Larry Barden, chair of Sidley’s management committee, said the new policy is intended to attract “the next generation of lawyers.”

“The changes to our parental leave policy reflect the firm’s ongoing commitment to support our lawyers and attract the best talent,” Barden said in an email.

But Sidley is far from the only firm to enhance its leave policy in recent months. Both Reed Smith and K&L Gates, for example, have announced robust improvements to their leave programs in the past few weeks.

The question many are asking now is: Who doesn’t have a leave policy? And what role do these schemes play as firms increasingly turn to generous perks to lure the best talent?

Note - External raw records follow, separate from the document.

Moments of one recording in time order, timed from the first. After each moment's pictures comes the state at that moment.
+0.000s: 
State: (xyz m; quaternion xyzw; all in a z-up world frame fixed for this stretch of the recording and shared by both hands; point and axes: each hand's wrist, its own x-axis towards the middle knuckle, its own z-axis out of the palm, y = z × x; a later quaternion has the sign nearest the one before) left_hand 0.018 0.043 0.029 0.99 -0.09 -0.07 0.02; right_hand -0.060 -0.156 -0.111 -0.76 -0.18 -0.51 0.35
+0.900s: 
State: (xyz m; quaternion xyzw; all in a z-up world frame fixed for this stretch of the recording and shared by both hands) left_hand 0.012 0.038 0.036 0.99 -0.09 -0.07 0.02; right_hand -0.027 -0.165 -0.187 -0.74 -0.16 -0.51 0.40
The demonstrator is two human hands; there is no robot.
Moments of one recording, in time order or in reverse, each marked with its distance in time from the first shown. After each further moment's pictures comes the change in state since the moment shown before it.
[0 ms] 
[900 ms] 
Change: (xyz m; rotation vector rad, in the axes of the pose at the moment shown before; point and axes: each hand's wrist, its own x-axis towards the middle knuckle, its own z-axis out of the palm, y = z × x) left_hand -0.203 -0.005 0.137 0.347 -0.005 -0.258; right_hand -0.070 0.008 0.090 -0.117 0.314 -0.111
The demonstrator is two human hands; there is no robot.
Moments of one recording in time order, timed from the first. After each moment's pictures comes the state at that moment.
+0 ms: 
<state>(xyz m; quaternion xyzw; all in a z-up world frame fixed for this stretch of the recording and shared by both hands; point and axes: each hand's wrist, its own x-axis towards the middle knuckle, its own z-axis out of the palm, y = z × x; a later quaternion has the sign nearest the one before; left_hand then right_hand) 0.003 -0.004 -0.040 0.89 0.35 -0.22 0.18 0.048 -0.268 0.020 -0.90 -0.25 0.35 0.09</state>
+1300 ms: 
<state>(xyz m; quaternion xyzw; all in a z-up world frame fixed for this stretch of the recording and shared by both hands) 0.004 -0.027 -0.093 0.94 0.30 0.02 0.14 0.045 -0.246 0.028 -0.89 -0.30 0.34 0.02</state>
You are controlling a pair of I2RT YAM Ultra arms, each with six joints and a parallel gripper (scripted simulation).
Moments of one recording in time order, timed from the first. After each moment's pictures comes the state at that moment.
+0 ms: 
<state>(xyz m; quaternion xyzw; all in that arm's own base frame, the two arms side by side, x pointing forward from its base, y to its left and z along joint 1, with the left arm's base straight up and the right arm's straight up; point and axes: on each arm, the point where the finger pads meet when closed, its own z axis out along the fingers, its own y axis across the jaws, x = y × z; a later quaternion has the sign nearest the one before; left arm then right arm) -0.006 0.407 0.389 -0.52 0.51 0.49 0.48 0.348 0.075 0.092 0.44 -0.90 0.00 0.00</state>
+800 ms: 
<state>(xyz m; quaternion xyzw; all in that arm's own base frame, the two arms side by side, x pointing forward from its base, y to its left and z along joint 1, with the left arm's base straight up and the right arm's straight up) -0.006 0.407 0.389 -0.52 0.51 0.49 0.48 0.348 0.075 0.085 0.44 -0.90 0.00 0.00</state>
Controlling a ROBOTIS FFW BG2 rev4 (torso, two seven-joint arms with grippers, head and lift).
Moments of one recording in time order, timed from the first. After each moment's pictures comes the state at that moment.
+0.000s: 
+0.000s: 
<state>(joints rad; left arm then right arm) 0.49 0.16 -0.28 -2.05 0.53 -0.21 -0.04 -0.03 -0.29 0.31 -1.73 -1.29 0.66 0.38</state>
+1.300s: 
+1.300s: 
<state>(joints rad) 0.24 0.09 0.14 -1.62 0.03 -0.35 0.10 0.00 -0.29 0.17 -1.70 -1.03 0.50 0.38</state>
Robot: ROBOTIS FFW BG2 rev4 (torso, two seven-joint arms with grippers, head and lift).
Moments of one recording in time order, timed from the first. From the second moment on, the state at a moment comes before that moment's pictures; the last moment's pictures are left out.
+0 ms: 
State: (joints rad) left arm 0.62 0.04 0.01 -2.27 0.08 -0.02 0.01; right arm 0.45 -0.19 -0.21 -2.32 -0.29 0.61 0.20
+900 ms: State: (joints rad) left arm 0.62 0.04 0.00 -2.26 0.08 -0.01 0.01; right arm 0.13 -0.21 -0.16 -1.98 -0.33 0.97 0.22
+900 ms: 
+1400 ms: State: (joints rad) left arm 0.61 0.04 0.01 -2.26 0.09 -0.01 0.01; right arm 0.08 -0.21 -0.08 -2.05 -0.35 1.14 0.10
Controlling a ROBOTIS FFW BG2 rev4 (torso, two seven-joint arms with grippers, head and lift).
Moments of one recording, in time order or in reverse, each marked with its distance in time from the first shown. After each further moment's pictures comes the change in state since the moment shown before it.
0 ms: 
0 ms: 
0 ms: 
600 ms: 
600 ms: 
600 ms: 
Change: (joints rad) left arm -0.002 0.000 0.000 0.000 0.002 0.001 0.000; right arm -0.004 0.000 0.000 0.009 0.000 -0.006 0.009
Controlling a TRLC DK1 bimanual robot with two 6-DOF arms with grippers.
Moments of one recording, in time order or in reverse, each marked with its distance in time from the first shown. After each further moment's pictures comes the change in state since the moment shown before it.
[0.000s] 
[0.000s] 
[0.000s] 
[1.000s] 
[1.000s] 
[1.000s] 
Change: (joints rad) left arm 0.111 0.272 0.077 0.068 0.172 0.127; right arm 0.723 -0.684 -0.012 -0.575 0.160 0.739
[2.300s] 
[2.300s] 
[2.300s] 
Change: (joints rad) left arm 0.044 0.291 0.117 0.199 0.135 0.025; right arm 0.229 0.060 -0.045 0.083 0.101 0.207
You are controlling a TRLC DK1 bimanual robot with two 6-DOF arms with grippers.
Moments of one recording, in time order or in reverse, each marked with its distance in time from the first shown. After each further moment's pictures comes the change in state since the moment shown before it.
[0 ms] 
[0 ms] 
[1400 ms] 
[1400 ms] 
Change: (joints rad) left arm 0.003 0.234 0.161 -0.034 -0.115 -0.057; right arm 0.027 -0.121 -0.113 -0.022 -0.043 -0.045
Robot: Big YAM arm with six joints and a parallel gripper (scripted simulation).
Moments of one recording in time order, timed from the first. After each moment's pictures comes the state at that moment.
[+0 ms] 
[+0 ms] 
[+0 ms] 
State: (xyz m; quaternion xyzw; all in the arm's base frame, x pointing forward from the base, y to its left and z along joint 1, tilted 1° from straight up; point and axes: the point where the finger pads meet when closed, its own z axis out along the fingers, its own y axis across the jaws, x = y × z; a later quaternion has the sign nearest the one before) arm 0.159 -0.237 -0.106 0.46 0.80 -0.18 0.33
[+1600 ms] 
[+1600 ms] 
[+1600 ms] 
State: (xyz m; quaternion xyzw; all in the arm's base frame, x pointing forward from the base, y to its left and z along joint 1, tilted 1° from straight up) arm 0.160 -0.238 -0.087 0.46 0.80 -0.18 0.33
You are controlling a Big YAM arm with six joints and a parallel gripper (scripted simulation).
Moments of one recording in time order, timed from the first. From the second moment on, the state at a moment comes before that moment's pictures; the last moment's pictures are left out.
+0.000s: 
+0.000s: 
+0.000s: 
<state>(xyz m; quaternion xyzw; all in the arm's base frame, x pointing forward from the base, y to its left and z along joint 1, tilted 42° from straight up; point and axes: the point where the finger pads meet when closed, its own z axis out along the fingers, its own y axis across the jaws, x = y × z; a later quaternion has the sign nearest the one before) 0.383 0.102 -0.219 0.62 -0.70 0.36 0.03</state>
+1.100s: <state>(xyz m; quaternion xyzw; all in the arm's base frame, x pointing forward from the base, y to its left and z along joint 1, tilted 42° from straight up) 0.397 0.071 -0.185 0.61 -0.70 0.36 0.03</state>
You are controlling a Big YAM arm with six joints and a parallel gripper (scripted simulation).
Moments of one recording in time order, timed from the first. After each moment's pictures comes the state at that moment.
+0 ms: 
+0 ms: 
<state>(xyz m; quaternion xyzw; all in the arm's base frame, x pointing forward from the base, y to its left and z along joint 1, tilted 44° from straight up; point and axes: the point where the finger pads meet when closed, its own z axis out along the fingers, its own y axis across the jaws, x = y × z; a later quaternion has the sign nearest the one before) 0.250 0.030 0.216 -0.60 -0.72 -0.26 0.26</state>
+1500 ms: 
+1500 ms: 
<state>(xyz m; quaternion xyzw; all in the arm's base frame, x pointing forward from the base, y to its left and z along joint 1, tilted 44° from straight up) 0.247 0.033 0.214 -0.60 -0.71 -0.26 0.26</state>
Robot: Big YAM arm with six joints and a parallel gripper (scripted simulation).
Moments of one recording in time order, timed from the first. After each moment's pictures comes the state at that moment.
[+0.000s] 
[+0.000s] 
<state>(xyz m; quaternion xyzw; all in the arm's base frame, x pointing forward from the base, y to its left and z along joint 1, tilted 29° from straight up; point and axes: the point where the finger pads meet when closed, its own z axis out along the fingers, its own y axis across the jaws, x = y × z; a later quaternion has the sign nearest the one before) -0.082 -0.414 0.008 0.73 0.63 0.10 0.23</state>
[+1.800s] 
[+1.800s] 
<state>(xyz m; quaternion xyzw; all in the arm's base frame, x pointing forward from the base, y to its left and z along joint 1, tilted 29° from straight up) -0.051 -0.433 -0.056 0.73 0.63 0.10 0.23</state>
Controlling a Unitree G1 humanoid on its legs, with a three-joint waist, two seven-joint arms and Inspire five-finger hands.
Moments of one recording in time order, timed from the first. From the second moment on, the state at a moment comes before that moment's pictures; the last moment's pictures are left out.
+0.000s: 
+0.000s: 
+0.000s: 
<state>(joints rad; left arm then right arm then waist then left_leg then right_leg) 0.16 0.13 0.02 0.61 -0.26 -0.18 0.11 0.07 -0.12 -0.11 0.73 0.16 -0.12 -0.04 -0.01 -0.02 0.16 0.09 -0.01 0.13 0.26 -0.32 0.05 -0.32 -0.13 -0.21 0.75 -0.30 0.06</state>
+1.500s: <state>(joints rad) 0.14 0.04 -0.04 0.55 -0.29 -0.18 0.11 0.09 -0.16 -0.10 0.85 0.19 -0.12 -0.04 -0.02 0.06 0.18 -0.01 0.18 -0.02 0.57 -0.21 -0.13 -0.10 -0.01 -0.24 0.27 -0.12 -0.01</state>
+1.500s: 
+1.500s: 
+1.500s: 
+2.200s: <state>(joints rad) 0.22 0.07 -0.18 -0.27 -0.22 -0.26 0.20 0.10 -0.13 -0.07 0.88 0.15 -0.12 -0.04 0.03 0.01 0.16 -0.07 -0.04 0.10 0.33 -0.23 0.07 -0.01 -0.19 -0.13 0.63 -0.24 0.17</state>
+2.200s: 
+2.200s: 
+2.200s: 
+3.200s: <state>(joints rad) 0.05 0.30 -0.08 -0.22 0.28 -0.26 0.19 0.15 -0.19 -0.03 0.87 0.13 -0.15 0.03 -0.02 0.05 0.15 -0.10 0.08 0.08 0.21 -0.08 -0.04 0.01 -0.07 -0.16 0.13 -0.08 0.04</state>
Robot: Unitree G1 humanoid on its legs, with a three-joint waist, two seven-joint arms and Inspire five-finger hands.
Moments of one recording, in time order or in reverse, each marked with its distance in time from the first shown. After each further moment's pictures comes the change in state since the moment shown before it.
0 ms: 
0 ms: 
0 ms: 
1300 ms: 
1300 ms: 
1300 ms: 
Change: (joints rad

A large chunk, if not the majority, of the nation’s largest firms offer generous parental leave policies ranging from 10 to 22 weeks, according to a list compiled by Chambers Associates. Few firms on the list offer 22 weeks as Sidley does. But several offer up to 20 weeks, including Norton Rose Fulbright, Shearman & Sterling, Weil, Gotshal & Manges and Fox Rothschild.

Other common changes include so-called “Ramp Up/Ramp Down” policies that aim to help attorneys reintegrate into the firm after an extended absence, and gender-neutral parental leave.

“Many firms have room for improvement in attracting and retaining high performing women and high performing female associates and partners,” Zeughauser Group consultant Kent Zimmermann said. “So I think market competitive parental leave policies are increasingly seen as strategically important.”

Caren Ulrich Stacy, CEO of Diversity Lab, an organization that works with law firms to develop novel diversity programs, said that the paradigm has shifted as parental leave policies become standard.

“The firms that went first were seen as family-innovative,” she said. “I think that enough firms have moved to extend their policy that it’s more of an expectation.”

While she is excited that robust parental leave policies are now commonplace because they signal industrywide progress on gender diversity, Ulrich Stacy said that many, especially male, attorneys don’t take full leave often enough for fear that taking time to tend to a newborn will hurt their career advancement.

“To me, that would signal true progress,” she said. “Are the structures and policies and procedures built into the culture so that men and women believe that they can take it and there won’t be consequences for their career?”

Men taking parental leave as much as their women colleagues is an important step to fostering a culture where leave is taken regularly, Ulrich Stacy said. Data from Diversity Lab shows that men and women see family-friendly policies as equally important, and many firms are moving away from bifurcated policies that give less leave to fathers.

“We know that if men take leave or advantage of any of these opportunities it opens the door,” she said.